(What you have to do) For the copy, please give all of the data again exactly and leave the pictures out.

----

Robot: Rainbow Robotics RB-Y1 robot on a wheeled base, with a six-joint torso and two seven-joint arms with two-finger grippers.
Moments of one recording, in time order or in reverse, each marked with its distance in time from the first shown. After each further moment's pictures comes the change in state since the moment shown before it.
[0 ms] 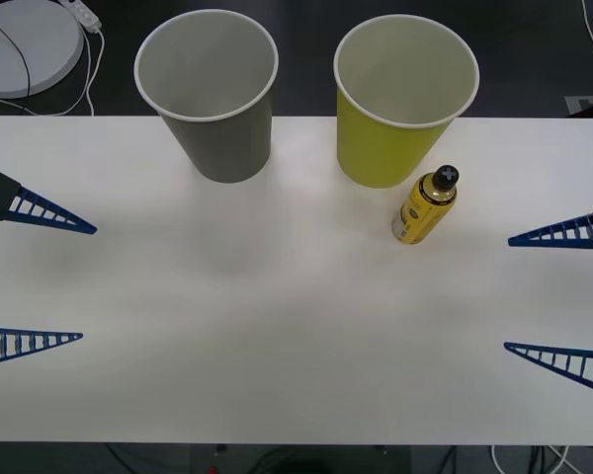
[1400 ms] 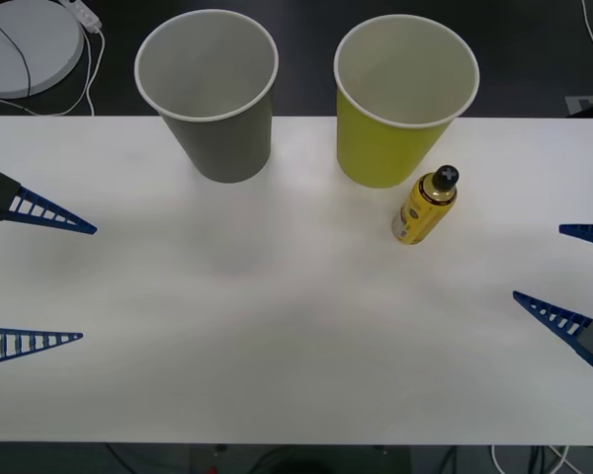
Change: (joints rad) right arm 0.233 0.002 0.073 0.019 0.021 0.507 0.004; left arm 0.000 0.000 0.000 0.000 0.000 0.000 0.000
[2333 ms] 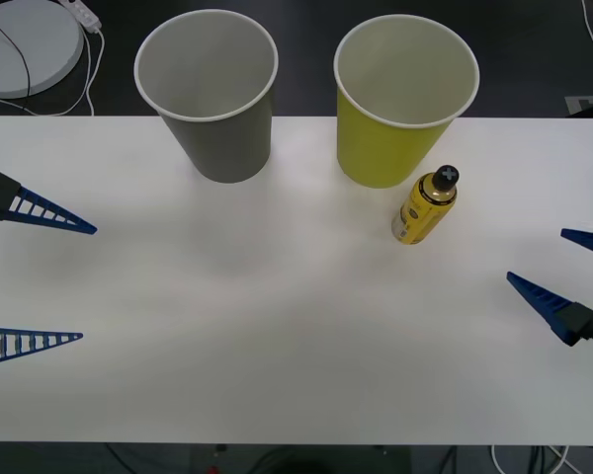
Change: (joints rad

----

(Answer for the task)
Robot: Rainbow Robotics RB-Y1 robot on a wheeled base, with a six-joint torso and two seven-joint arms with two-finger grippers.
Moments of one recording, in time order or in reverse, each marked with its distance in time from the first shown. After each further moment's pictures comes the change in state since the moment shown before it.
[0 ms] 
[1400 ms] 
Change: (joints rad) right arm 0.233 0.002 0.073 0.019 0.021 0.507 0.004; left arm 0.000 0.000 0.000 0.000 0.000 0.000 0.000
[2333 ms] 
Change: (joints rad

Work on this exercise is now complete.